Шины «ауди» протестующе визжат, когда я делаю резкий разворот на сто восемьдесят градусов и останавливаюсь у въезда на федеральную автостраду номер десять. Мимо меня, сердито гудя клаксонами, с ревом проносятся грузовики и легковые автомобили. Час езды по автостраде номер десять приведет меня в Батон-Руж. А оттуда шоссе номер шестьдесят один, следуя изгибам реки Миссисипи, – в городок Натчес, штат Миссисипи, где я родилась и выросла. Я много раз отправлялась в это путешествие, но так и не довела дело до конца. Сегодня вечером, однако…

«Родной дом… – шепчу я про себя. – Место, в которое тебя должны обязательно впустить, если ты приедешь туда, когда бы это ни произошло». Не помню, кто это сказал, но фраза всегда казалась мне уместной и удачной. Хотя на первый взгляд все обстоит не совсем так. Моя семья вечно умоляет меня приехать. А мать прямо-таки мечтает о том, чтобы я вернулась в дом, где прошло мое детство. (Слово «дом» в данном случае неуместно. Это целое поместье, достаточно большое, чтобы приютить меня и еще дюжину семейств). Но я никогда не смогу вернуться туда. Я даже не могу переехать обратно в Натчес. При этом я не знаю, почему. Это очень красивый городок, намного красивее и лучше Нового Орлеана. И уж во всяком случае намного более безопасный и мирный. И он влечет к себе многих, кто пытался покинуть его в разные годы.

Но только не меня.

Вы уезжаете откуда-нибудь в молодости, не отдавая себе отчета, зачем и почему, зная только то, что вы должны уехать оттуда. В шестнадцать лет я закончила среднюю школу, поступила в колледж, уехала из Натчеса и никогда не оглядывалась назад. Парочка симпатичных ребят, которых я знала, тоже стремилась во что бы то ни стало убраться оттуда, и они добились своего. Я, конечно, приезжала отпраздновать Рождество и день Благодарения, но в остальные дни меня было не затащить туда и на аркане, что моя семья воспринимала как личное оскорбление. Они никогда не понимали меня, равно как и никогда не позволяли мне забыть об этом. Оглядываясь назад с высоты прошедших пятнадцати лет, я думаю, что сбежала из дому только потому, что Кэт Ферри могла быть – и стать – самой собой только в другом месте и в другом времени. В Натчесе она была и остается наследницей обременительной, неподъемной череды обязательств и ожиданий, оправдать которые я не могла. Да и не собиралась.

Но теперь я своими руками разрушила собственное тщательно выстроенное убежище. В общем, наверное, это было неизбежно. Меня предупреждали об этом ради моего же блага, предупреждали с самыми лучшими намерениями. Как и ожидалось, мои нынешние проблемы затмевают собой те, что я оставила позади, и у меня фактически не осталось выбора. На мгновение я задумываюсь. А не вернуться ли домой и не собрать ли сумку? Или чемодан? Но если я вернусь, то уже никуда и никогда не уеду. С Шоном разыграется сцена по поводу беременности и тогда… тогда, быть может, это станет концом для нас. Или, скорее всего, для меня одной. А сегодня вечером я еще не готова подойти к краю пропасти.

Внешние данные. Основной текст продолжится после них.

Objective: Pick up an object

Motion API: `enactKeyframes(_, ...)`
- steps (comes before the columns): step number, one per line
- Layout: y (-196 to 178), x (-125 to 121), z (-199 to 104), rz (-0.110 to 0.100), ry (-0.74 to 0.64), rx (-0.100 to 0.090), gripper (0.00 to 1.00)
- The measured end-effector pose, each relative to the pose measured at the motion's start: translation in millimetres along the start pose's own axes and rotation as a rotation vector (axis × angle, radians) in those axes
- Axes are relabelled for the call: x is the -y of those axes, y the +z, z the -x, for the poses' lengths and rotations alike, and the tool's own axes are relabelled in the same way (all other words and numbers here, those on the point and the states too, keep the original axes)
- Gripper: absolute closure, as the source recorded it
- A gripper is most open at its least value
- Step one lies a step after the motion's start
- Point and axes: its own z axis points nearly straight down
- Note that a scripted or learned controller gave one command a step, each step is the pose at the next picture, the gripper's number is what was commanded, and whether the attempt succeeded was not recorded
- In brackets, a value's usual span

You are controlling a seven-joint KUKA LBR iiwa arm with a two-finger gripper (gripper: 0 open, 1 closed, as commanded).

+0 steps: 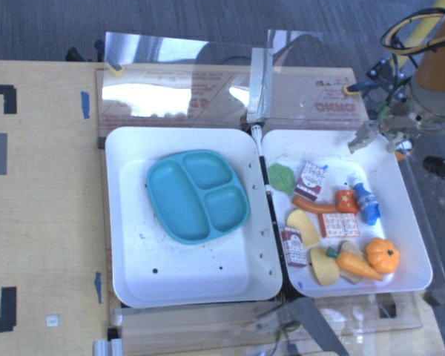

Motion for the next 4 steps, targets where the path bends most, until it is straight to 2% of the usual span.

Мой сотовый телефон в очередной раз пиликает «Воскресенье, кровавое воскресенье». На экране появляется надпись «Детектив Шон Риган». Меня так и подмывает ответить на вызов, но ведь Шон наверняка звонит не по делу. Он хочет меня видеть. Чтобы расспросить об этом маленьком «эпизоде» на месте преступления. Он хочет обсудить со мной, что может быть известно – или еще не известно – капитану Пиацце о нашем романе. Расслабиться после тягостного и утомительного общения с оперативной бригадой.

Он хочет заняться со мной сексом.

Я отключаю звуковой сигнал и въезжаю на автостраду, вливаясь в ночной поток транспорта, покидающего город.